Junto de sua mãe, Karina sanou todas as dúvidas que tinha sobre o ato da entrega e até mesmo sobre de onde ela veio. Também teve a oportunidade de saber um pouco mais sobre a sua mãe e os motivos que fizeram com que ela entregasse sua filha. Maria de Fátima é filha de pais desconhecidos, foi entregue a um orfanato e vivia de favor na casa de algumas pessoas, trabalhando como empregada doméstica. Por se encontrar nesta situação e pelo pai ter se recusado a assumir a responsabilidade, ela temeu que as duas tivessem que viver na rua, então não lhe restou outra saída além de entregar sua criança a uma família que pudesse lhe dar um futuro melhor.
Aquele encontro também foi uma oportunidade de se conhecerem melhor. Dona Maria de Fátima soube que tem três netos e Karina conheceu suas duas irmãs, com as quais, além da sua mãe, mantém contato ultimamente. “Estou tendo contato, porém com cautela e sempre com muito pé no chão para não magoar ninguém e não sair magoada”.
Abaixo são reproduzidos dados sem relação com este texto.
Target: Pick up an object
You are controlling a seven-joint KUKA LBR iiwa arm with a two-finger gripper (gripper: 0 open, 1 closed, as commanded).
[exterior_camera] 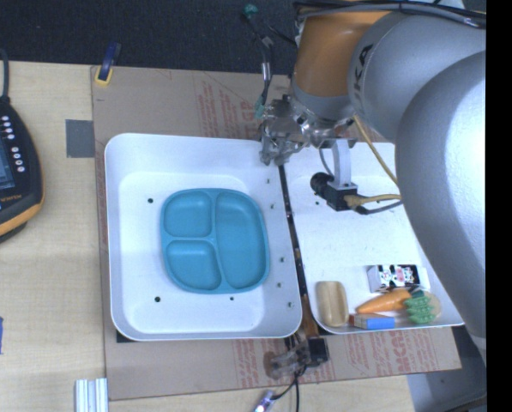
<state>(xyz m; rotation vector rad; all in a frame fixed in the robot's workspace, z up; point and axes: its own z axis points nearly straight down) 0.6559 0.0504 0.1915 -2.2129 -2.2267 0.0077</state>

A mãe e a filha não fizeram um teste de DNA. O fato de sua madrinha, para quem Maria de Fátima entregou a criança logo após o seu nascimento, ter reconhecido rapidamente aquela mulher tornou o teste desnecessário, Karina estava mesmo diante daquela que lhe deu a vida.
Amor pelos pais adotivos
A mãe adotiva de Karina Drummond, enquanto ainda era vivia, temia o reencontro entre sua filha e a mãe biológica. Mas este não é medo apenas dela e sim de vários pais adotivos. Muitos acabam por esconder a adoção porque temem ser abandonados quando seus filhos conhecem sua família biológica ou que gostem mais da outra mãe.
No entanto, a líder comunitária é a prova de que isso se trata apenas de fantasias dos pais adotivos. Após ter tido o contato com sua mãe, Karina não só incentiva os filhos adotivos a conhecerem sua origem, mas também tranquiliza estes pais ao dizer que o sentimento que tem por seus pais adotivos, principalmente sua mãe, só aumentou após ter conhecido sua genitora. “Hoje eu amo muito mais a minha mãe adotiva do que eu amava antes”, confessa.